The Storage Area Network (SAN) is now a key component of most reasonably sized IT Infrastructures. The SAN we rely on today evolved from very humble beginnings into a mission critical Enterprise IT component. The first SANs were introduced to handle small numbers of enterprise scale systems (zSeries and iSeries computers from IBM) being connected to storage arrays a few cabinets away.
Note: SANs support block level access to data, the support for filesystems and metadata is contained at a higher level in operating system code or sometimes within the database or Java appliance. There are other types of shared storage that are file oriented (as opposed to block) these are known as Network Attached Storage (NAS) or Object Stores (ObS).
NAS storage often supports CIFS (Common Internet File System) and NFS (Network File System). CIFS is a Windows centric filesystem whilst NFS is usually for UNIX based platforms.
Both NAS and ObS use TCP/IP to communicate between the host computers and the shared storage controllers. This IP traffic is usually carried over the LocaL Area Network (LAN) rather than a dedicated SAN.
SAN traffic between the application and storage array is significantly more sensitive to delayed or lost data than is similar LAN traffic. To prevent customer affecting events, the SAN is typically designed to avoid overloading. One common solution is to construct the SAN so that it can accommodate every port sending and receiving at full speed. Unfortunately, SAN connections are expensive and SANs are cost constrained. SAN architects balance cost and risk and recognize that a mistake can result in customer impacting outages.
The protocols of the SAN are
- FC (Fibre Channel)
- FICON (Fibre Connectivity) – a version of FC for IBM zSeries computers
- FCoE (Fibre Channel over Ethernet)
- FCIP (Fibre Channel over IP)
- iSCSI (IP Small Computer Systems Interface)
All are enterprise scale derivatives of the peer to peer SCSI (Small Computer Systems Interface) of the 1980s. The latter two (FCIP and iSCSI) are IP encapsulated protocols and are carried over a LAN.
FC is implemented at the same protocol level as Ethernet but unlike Ethernet is designed as a lossless protocol with very predictable latency characteristics. FC was designed to support the sensitive application to storage interface maximising throughput and reliability.

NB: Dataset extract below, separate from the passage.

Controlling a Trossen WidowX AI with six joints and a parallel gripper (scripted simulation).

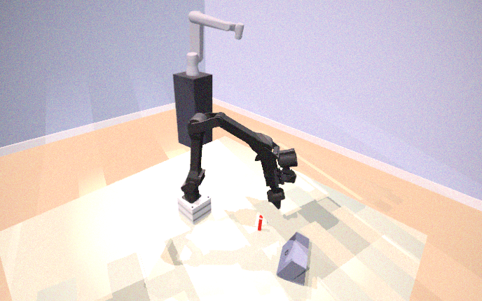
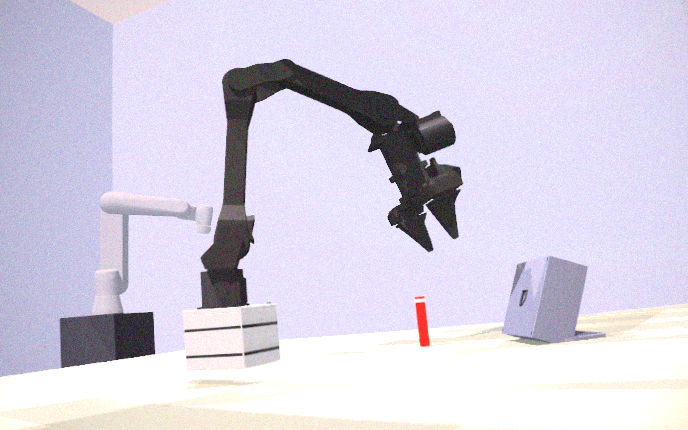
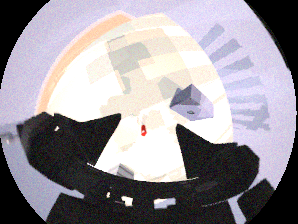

Note: FCIP and iSCSI don’t have any mechanism to deal with LAN overloading and as a result they are prone to delays and frame loss. As a result they not suitable in larger environments where engineered levels of performance and resilience are required. Their main benefit is that they can be implemented at low cost on an existing LAN.
Physical layer over-provisioning is compounded when implementing complex, multi-tier, edge-core-edge switch designs in very large scale environments. Intended to provide physical reconfiguration flexibility to accommodate growth, these designs actually introduce substantial additional cost, complexity, and resultant risk.
SANs are typically designed around a fan-out ratio between host connections and storage array ports of between 6:1 and 12:1 depending on the estimated intensity of the storage activity. Low utilization hosts can be theoretically supported at the upper fan out ratios whilst highly utilized hosts need much lower fan out ratios.
In a virtualized world, applications are untethered from the underlying physical hardware, the same hardware that has physical network connections to the SAN. For example, VMware VMotion, (deployed in production at 60-70% of VMware customers according to VMware), enables the migration of an entire running virtual machine, application and all, from one physical host and physical storage system to another seamlessly and without user interruption.
Cloud computing offers many benefits to the Enterprise, obscuring the physical complexity of servers, storage and networks from applications, enabling rapid deployment and enhanced availability through outages. Cloud does not, however offer a free lunch; inadequate underlying SAN infrastructure will become very rapidly exposed as more and more workload is virtualized and automated tools move and migrate critical business applications between nodes on ever larger clusters of servers and storage.
Cloud not only insulates and obscures the physical complexity of the underlying hardware from applications; it also has the potential to obscure the cause of an outage from IT Operations, increasing time to resolve and reducing right first time diagnostics. It is not unusual for a fairly simple fault that can be repaired in a few minutes to take many hours to diagnose the root cause with much technical hand-off between support teams on the way.
The choice is stark: over-engineer, pay the price and hope for the best or adopt a more scientific approach and manage the SAN proactively.